Repeat everything in the listing exactly, except for the images.

Data block:

━━━━━━━━━━━━━━━━━━━━

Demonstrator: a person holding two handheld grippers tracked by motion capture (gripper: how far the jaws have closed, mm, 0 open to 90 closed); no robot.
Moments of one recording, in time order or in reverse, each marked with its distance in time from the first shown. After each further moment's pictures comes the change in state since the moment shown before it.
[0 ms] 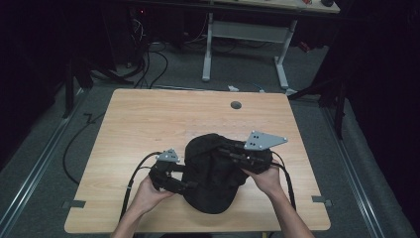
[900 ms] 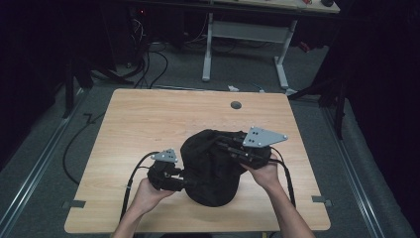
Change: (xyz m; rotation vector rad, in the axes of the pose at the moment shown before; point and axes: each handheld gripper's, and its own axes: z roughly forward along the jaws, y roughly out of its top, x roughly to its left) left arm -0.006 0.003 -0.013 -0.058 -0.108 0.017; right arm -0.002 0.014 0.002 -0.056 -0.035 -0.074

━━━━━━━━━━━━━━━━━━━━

Answer to this exercise:
Demonstrator: a person holding two handheld grippers tracked by motion capture (gripper: how far the jaws have closed, mm, 0 open to 90 closed); no robot.
Moments of one recording, in time order or in reverse, each marked with its distance in time from the first shown. After each further moment's pictures comes the change in state since the moment shown before it.
[0 ms] 
[900 ms] 
Change: (xyz m; rotation vector rad, in the axes of the pose at the moment shown before; point and axes: each handheld gripper's, and its own axes: z roughly forward along the jaws, y roughly out of its top, x roughly to its left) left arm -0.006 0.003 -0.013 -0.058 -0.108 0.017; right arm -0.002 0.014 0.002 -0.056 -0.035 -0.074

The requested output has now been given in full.